■ **DIRECTIONS FOR THIS TASK**
Your answer is to be every line of the material that includes the string "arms".

■ **DATA SEGMENT**
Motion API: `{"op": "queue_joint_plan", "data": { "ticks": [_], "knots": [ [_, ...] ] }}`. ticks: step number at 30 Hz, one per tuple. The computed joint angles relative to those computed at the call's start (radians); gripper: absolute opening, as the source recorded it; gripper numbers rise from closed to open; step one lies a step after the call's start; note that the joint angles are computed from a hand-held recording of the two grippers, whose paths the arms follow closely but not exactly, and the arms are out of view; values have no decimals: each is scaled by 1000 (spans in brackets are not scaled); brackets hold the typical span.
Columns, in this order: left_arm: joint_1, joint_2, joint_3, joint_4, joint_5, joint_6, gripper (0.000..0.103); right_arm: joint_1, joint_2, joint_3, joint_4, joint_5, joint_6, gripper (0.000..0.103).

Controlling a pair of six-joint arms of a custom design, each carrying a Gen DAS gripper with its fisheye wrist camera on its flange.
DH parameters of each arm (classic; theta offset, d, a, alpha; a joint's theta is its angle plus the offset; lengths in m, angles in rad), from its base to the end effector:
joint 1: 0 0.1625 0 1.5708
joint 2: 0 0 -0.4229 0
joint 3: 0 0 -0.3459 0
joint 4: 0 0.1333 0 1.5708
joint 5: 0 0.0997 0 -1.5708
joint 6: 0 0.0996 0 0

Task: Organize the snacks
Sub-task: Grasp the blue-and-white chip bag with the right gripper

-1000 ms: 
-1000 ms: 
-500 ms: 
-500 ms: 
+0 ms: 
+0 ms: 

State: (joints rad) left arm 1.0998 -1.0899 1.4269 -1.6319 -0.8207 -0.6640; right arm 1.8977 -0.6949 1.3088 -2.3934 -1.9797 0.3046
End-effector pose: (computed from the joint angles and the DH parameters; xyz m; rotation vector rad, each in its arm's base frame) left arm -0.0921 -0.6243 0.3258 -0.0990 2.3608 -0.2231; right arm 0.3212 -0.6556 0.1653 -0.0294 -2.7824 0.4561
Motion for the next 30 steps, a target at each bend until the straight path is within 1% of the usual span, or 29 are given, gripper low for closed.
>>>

■ **FINISHED EXERCISE**
Motion API: `{"op": "queue_joint_plan", "data": { "ticks": [_], "knots": [ [_, ...] ] }}`. ticks: step number at 30 Hz, one per tuple. The computed joint angles relative to those computed at the call's start (radians); gripper: absolute opening, as the source recorded it; gripper numbers rise from closed to open; step one lies a step after the call's start; note that the joint angles are computed from a hand-held recording of the two grippers, whose paths the arms follow closely but not exactly, and the arms are out of view; values have no decimals: each is scaled by 1000 (spans in brackets are not scaled); brackets hold the typical span.
Controlling a pair of six-joint arms of a custom design, each carrying a Gen DAS gripper with its fisheye wrist camera on its flange.

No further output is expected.